La continuité pédagogique ? Pas simple à mettre en œuvre, tous les enseignants le confirment et ce, malgré toutes les affirmations de la rue de Grenelle. Enseigner, c’est faire classe, c’est être face aux élèves. Alors depuis plus de deux semaines, les enseignants se démènent pour maintenir le lien. Et là, comme à l’école, les inégalités sont flagrantes. Enseigner en éducation prioritaire, ou à un public défavorisé, ce n’est pas la même chose que d’enseigner à des enfants dont les parents comprennent et ont fait leurs les codes de l’école. Alors les enseignants d’éducation prioritaire mettent en place des stratégies pour ne pas rompre le lien. Petit tour d’horizon en Seine Saint Denis, de Montreuil à Saint Denis mais aussi en Guyane où près d’un habitant sur deux vit sous le seuil de pauvreté.
Maintenir le lien coûte que coûte
Naouel, Samantha et Nadia sont toutes trois professeures des écoles. L’une à Saint Denis, l’autre à Montreuil et la dernière en Guyane. Leurs élèves sont des enfants de milieux populaires qui rencontrent des difficultés sociales importantes. Enseigner en temps normal dans ces milieux n’est pas toujours évident, mais là cela devient un exploit. Pourtant, elles ne lâchent pas prise, chacune à sa manière, chacune comme elle peut. Garder le lien est vital, il faut que leurs élèves continuent à entretenir leur posture d’élève. Alors, elles profitent de la situation pour consolider ce qui a été vu précédemment, pour aborder les choses différemment de façon plus ludique. Leurs élèves ne sont que très rarement équipés du matériel nécessaire à la classe virtuelle mise en place par le CNED. Pour elles, ce sera système D. Mais contrairement à l’image que l’on pourrait se faire de la situation, en tout cas en Seine Saint Denis, ce n’est pas une catastrophe et pour cause. Samantha, Naouel et Nadia avaient créé un lien particulier avec élèves et familles, et cela les aide énormément. « Discuter avec les parents, ce n’est pas nouveau pour moi. Les parents de mes douze élèves de CE1 me connaissaient déjà bien auparavant, le seul changement, c’est qu’aujourd’hui on se téléphone » explique Samantha.

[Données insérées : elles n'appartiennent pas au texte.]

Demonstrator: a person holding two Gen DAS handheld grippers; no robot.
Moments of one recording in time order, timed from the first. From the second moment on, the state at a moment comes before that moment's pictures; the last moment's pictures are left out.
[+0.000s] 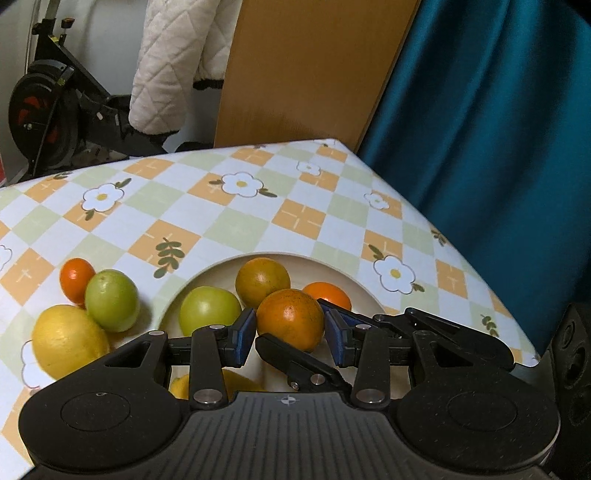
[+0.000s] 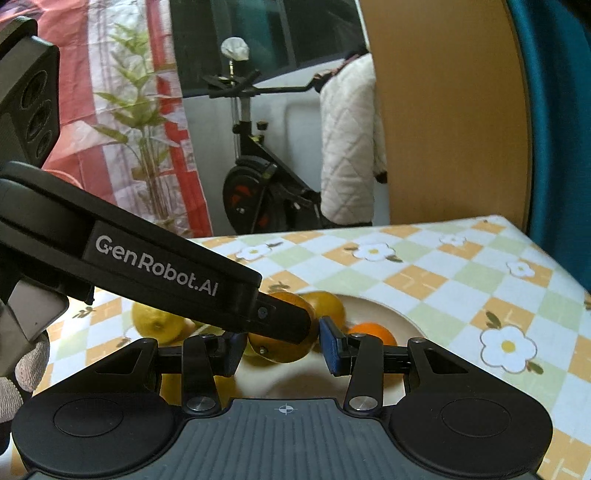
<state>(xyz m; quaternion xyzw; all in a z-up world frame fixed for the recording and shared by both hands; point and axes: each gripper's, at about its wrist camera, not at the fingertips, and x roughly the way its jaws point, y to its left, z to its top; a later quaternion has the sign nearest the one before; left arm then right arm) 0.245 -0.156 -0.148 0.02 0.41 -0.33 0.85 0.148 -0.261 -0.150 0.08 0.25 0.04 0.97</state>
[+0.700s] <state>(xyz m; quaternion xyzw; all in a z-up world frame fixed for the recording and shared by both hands) 0.253 -0.170 -0.163 0.04 0.42 -0.32 0.85 0.162 -0.267 -0.165 0.09 0.27 0.04 0.96</state>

Le téléphone, c’est le sésame pour garder le lien. Dès le premier jour, Naouel, enseignante de quatorze petits CP, a créé un groupe WhatsApp réunissant tous les parents. « Finalement, je parle directement à mes élèves. Je fais de petites vidéos ou des enregistrements audio que les parents montrent à leur enfant. J’y explique le travail que j’ai préalablement envoyé par mail ou en photo. Onze de mes élèves ont une imprimante, pour les autres, j’ai expliqué comment contourner le problème puisque tous les exercices que je propose ne sont pas longs et qu’ils peuvent juste recopier les réponses ».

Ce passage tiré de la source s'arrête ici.